Beginning with the opening line of the entries, return every line through the one containing "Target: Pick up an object", both included, and nothing else. Omit pictures.

***

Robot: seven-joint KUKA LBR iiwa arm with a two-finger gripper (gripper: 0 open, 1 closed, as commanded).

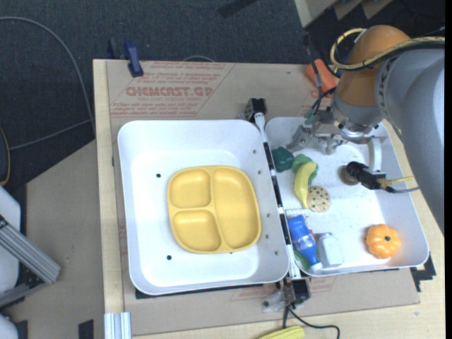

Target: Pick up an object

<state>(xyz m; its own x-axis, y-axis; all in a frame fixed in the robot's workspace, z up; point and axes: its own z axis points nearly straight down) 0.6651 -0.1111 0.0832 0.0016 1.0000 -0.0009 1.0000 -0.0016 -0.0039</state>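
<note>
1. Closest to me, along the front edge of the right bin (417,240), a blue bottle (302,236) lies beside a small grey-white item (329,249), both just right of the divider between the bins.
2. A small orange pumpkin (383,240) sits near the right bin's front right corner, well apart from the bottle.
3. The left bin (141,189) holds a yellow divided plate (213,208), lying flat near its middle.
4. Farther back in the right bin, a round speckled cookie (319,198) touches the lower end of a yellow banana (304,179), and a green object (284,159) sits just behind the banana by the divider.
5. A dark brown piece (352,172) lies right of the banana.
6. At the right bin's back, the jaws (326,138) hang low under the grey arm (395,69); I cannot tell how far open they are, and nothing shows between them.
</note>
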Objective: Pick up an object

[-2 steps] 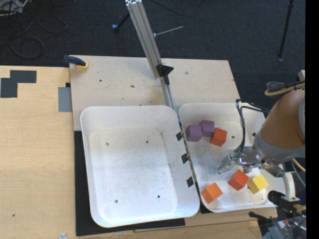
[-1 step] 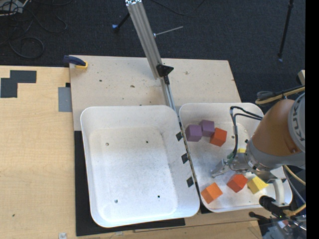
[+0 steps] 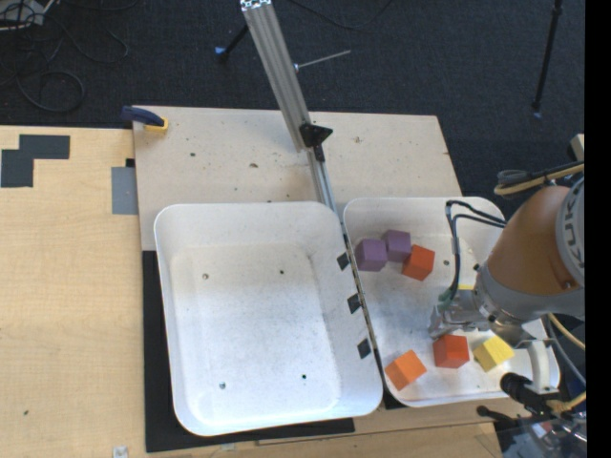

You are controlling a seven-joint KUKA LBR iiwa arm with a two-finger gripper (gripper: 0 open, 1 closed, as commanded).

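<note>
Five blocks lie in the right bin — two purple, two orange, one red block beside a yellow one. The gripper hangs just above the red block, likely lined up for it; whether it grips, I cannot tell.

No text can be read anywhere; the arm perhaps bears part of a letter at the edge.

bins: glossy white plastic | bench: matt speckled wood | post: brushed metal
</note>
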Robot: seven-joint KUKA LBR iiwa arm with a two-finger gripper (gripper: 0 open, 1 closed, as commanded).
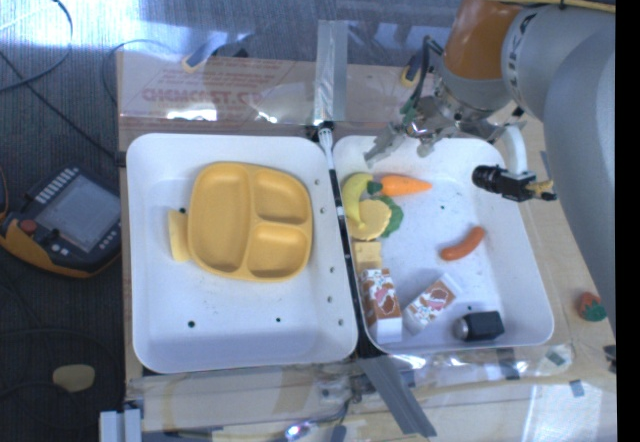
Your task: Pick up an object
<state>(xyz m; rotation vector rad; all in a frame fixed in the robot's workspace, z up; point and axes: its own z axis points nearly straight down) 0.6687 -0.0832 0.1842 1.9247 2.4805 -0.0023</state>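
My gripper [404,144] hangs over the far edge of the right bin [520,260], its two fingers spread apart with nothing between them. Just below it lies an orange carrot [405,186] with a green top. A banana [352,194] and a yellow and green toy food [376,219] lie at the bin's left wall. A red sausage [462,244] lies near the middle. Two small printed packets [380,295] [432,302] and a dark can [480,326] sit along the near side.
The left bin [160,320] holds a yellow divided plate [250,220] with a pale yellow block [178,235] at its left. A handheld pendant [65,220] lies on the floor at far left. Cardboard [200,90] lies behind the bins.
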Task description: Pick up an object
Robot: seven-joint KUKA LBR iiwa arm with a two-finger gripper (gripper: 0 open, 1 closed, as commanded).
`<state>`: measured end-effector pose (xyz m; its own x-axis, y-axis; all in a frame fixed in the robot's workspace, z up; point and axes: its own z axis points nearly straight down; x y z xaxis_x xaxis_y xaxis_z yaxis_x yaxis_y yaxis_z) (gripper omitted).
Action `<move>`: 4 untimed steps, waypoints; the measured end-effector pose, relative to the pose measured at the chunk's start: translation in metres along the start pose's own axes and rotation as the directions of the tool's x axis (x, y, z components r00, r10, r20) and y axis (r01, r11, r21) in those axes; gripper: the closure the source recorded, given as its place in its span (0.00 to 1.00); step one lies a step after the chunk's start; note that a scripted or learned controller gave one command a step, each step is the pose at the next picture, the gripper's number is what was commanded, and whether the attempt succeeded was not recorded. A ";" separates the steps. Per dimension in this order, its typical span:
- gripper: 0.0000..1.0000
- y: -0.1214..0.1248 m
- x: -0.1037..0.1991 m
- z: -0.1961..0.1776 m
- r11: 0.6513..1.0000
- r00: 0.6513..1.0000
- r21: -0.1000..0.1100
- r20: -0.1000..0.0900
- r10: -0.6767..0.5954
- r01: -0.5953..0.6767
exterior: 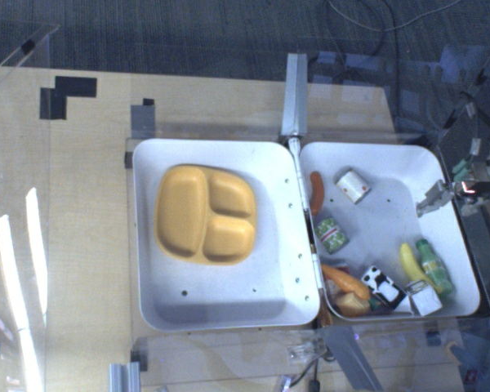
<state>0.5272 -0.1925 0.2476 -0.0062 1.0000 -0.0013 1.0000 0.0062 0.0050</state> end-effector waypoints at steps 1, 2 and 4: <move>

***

# Task result
Robot: seven-joint KUKA LBR iiwa arm with a two-finger gripper (gripper: 0 open, 1 closed, as commanded).


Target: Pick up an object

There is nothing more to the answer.